▸ **Your instructions**
The records that follow must be repeated verbatim, every one of them.

Saved entries:
== == ==
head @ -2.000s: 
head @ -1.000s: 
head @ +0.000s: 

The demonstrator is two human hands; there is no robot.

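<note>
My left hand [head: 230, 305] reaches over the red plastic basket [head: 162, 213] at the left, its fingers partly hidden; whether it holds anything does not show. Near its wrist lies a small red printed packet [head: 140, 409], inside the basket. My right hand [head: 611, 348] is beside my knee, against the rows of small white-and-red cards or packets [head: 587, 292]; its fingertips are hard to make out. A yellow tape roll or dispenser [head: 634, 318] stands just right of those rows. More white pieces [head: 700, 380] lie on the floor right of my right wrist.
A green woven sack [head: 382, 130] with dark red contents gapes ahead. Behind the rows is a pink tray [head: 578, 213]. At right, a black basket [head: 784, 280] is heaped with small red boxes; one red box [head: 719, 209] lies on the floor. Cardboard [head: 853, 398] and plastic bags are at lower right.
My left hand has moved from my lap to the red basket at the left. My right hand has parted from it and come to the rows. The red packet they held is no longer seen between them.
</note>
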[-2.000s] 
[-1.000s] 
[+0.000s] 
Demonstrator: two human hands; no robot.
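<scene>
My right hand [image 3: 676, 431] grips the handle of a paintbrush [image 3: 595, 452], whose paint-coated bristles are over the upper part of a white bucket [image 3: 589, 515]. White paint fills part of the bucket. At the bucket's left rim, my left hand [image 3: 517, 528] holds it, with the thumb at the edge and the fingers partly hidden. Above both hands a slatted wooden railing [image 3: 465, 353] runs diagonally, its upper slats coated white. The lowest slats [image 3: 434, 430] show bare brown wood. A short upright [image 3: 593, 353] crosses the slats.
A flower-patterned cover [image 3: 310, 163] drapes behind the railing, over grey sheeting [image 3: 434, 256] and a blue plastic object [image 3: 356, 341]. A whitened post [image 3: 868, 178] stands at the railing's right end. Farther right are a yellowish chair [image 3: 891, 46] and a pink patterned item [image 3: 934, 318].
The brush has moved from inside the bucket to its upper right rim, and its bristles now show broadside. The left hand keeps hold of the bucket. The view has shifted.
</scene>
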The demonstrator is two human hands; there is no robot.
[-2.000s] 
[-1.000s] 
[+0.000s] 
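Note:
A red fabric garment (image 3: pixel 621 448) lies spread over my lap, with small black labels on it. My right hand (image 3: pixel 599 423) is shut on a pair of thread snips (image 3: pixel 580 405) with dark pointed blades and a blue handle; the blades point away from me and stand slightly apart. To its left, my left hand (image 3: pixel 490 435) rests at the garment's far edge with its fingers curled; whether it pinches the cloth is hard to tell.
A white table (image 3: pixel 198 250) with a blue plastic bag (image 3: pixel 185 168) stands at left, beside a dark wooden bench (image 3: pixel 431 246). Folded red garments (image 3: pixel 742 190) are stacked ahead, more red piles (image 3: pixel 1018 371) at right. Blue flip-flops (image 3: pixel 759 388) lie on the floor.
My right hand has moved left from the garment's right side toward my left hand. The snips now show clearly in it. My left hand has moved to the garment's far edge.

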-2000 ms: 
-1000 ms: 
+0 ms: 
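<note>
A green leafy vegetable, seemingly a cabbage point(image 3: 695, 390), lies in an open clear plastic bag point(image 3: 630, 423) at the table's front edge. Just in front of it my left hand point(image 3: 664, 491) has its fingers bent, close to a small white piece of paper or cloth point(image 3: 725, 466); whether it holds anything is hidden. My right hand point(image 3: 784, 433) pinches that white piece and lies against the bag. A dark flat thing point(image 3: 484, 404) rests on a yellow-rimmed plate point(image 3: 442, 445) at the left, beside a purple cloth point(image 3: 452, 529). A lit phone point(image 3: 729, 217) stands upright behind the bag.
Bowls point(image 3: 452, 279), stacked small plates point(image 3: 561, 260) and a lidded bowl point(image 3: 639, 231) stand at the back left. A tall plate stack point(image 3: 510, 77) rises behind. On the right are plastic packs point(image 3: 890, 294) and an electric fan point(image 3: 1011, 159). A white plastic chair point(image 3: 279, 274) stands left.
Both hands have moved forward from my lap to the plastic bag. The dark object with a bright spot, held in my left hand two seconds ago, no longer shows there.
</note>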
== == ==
▸ **Solved problem**
head @ -2.000s: 
head @ -1.000s: 
head @ +0.000s: 

The demonstrator is two human hands; there is no robot.

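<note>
My left hand [head: 230, 305] reaches over the red plastic basket [head: 162, 213] at the left, its fingers partly hidden; whether it holds anything does not show. Near its wrist lies a small red printed packet [head: 140, 409], inside the basket. My right hand [head: 611, 348] is beside my knee, against the rows of small white-and-red cards or packets [head: 587, 292]; its fingertips are hard to make out. A yellow tape roll or dispenser [head: 634, 318] stands just right of those rows. More white pieces [head: 700, 380] lie on the floor right of my right wrist.
A green woven sack [head: 382, 130] with dark red contents gapes ahead. Behind the rows is a pink tray [head: 578, 213]. At right, a black basket [head: 784, 280] is heaped with small red boxes; one red box [head: 719, 209] lies on the floor. Cardboard [head: 853, 398] and plastic bags are at lower right.
My left hand has moved from my lap to the red basket at the left. My right hand has parted from it and come to the rows. The red packet they held is no longer seen between them.
</note>
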[-2.000s] 
[-1.000s] 
[+0.000s] 
Demonstrator: two human hands; no robot.
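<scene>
My right hand [image 3: 676, 431] grips the handle of a paintbrush [image 3: 595, 452], whose paint-coated bristles are over the upper part of a white bucket [image 3: 589, 515]. White paint fills part of the bucket. At the bucket's left rim, my left hand [image 3: 517, 528] holds it, with the thumb at the edge and the fingers partly hidden. Above both hands a slatted wooden railing [image 3: 465, 353] runs diagonally, its upper slats coated white. The lowest slats [image 3: 434, 430] show bare brown wood. A short upright [image 3: 593, 353] crosses the slats.
A flower-patterned cover [image 3: 310, 163] drapes behind the railing, over grey sheeting [image 3: 434, 256] and a blue plastic object [image 3: 356, 341]. A whitened post [image 3: 868, 178] stands at the railing's right end. Farther right are a yellowish chair [image 3: 891, 46] and a pink patterned item [image 3: 934, 318].
The brush has moved from inside the bucket to its upper right rim, and its bristles now show broadside. The left hand keeps hold of the bucket. The view has shifted.
</scene>
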The demonstrator is two human hands; there is no robot.
[-2.000s] 
[-1.000s] 
[+0.000s] 
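Note:
A red fabric garment (image 3: pixel 621 448) lies spread over my lap, with small black labels on it. My right hand (image 3: pixel 599 423) is shut on a pair of thread snips (image 3: pixel 580 405) with dark pointed blades and a blue handle; the blades point away from me and stand slightly apart. To its left, my left hand (image 3: pixel 490 435) rests at the garment's far edge with its fingers curled; whether it pinches the cloth is hard to tell.
A white table (image 3: pixel 198 250) with a blue plastic bag (image 3: pixel 185 168) stands at left, beside a dark wooden bench (image 3: pixel 431 246). Folded red garments (image 3: pixel 742 190) are stacked ahead, more red piles (image 3: pixel 1018 371) at right. Blue flip-flops (image 3: pixel 759 388) lie on the floor.
My right hand has moved left from the garment's right side toward my left hand. The snips now show clearly in it. My left hand has moved to the garment's far edge.
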
-2000 ms: 
-1000 ms: 
+0 ms: 
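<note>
A green leafy vegetable, seemingly a cabbage point(image 3: 695, 390), lies in an open clear plastic bag point(image 3: 630, 423) at the table's front edge. Just in front of it my left hand point(image 3: 664, 491) has its fingers bent, close to a small white piece of paper or cloth point(image 3: 725, 466); whether it holds anything is hidden. My right hand point(image 3: 784, 433) pinches that white piece and lies against the bag. A dark flat thing point(image 3: 484, 404) rests on a yellow-rimmed plate point(image 3: 442, 445) at the left, beside a purple cloth point(image 3: 452, 529). A lit phone point(image 3: 729, 217) stands upright behind the bag.
Bowls point(image 3: 452, 279), stacked small plates point(image 3: 561, 260) and a lidded bowl point(image 3: 639, 231) stand at the back left. A tall plate stack point(image 3: 510, 77) rises behind. On the right are plastic packs point(image 3: 890, 294) and an electric fan point(image 3: 1011, 159). A white plastic chair point(image 3: 279, 274) stands left.
Both hands have moved forward from my lap to the plastic bag. The dark object with a bright spot, held in my left hand two seconds ago, no longer shows there.
</note>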

The answer is complete.